● **What you need to do**: Set the pictures aside and return each record below precisely as written.

● **Entries shown**:
%%

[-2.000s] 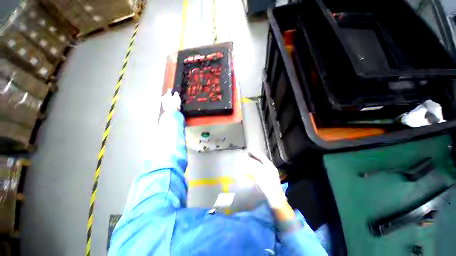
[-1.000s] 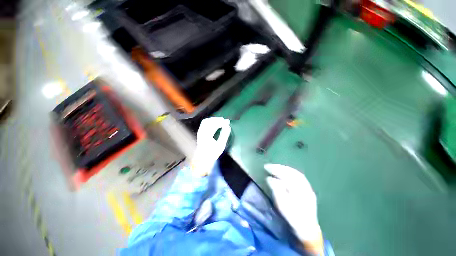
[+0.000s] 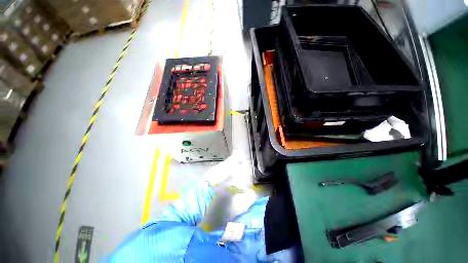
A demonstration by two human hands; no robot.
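Note:
A black carrier with a lattice of cut-outs lies flat on the red-orange top of the AGV cart. Red shows through its openings. My left hand, white-gloved and blurred, is in front of the cart near its lower edge, not touching the carrier. A pale blurred shape close to my body, just below it, looks like my right hand. The fingers of both hands are washed out against the bright floor, and no held thing can be made out.
Right of the cart stands a large black tote with smaller boxes, an orange sheet and white gloves. A dark brush-like tool and long black bars lie on the green bench. Stacked cartons stand far left.
The view swung right over the bench and came back to the cart. My left hand, earlier at the carrier's left edge, is now below the cart. The carrier stays on the cart.

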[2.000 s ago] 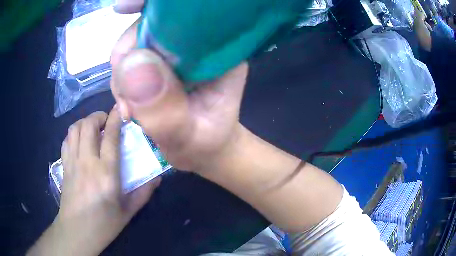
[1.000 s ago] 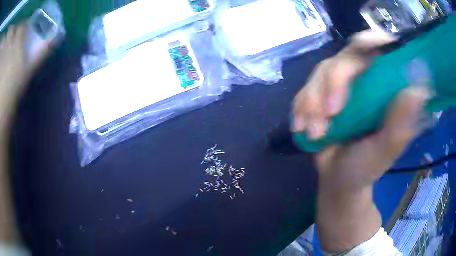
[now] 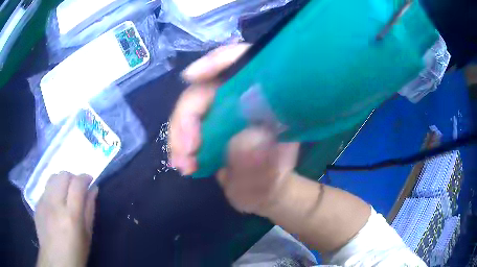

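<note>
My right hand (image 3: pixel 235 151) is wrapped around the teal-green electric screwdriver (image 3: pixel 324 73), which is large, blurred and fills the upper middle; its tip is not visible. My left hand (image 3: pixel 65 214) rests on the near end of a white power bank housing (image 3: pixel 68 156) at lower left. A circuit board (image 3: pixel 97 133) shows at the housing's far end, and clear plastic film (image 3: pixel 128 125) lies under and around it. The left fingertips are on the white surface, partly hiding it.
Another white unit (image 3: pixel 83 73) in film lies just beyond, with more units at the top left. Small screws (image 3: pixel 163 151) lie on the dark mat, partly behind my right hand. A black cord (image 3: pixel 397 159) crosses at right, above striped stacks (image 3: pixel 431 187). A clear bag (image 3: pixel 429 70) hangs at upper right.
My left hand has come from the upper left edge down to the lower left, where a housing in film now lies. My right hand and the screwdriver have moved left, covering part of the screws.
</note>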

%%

● **Written response**:
[-2.000s] 
[-1.000s] 
[+0.000s] 
A demonstration by two human hands; no robot.
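Note:
A black carrier with a lattice of cut-outs lies flat on the red-orange top of the AGV cart. Red shows through its openings. My left hand, white-gloved and blurred, is in front of the cart near its lower edge, not touching the carrier. A pale blurred shape close to my body, just below it, looks like my right hand. The fingers of both hands are washed out against the bright floor, and no held thing can be made out.
Right of the cart stands a large black tote with smaller boxes, an orange sheet and white gloves. A dark brush-like tool and long black bars lie on the green bench. Stacked cartons stand far left.
The view swung right over the bench and came back to the cart. My left hand, earlier at the carrier's left edge, is now below the cart. The carrier stays on the cart.
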
[2.000 s ago] 
[1.000 s ago] 
[now] 

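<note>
My right hand (image 3: pixel 235 151) is wrapped around the teal-green electric screwdriver (image 3: pixel 324 73), which is large, blurred and fills the upper middle; its tip is not visible. My left hand (image 3: pixel 65 214) rests on the near end of a white power bank housing (image 3: pixel 68 156) at lower left. A circuit board (image 3: pixel 97 133) shows at the housing's far end, and clear plastic film (image 3: pixel 128 125) lies under and around it. The left fingertips are on the white surface, partly hiding it.
Another white unit (image 3: pixel 83 73) in film lies just beyond, with more units at the top left. Small screws (image 3: pixel 163 151) lie on the dark mat, partly behind my right hand. A black cord (image 3: pixel 397 159) crosses at right, above striped stacks (image 3: pixel 431 187). A clear bag (image 3: pixel 429 70) hangs at upper right.
My left hand has come from the upper left edge down to the lower left, where a housing in film now lies. My right hand and the screwdriver have moved left, covering part of the screws.
</note>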

This answer requires nothing more.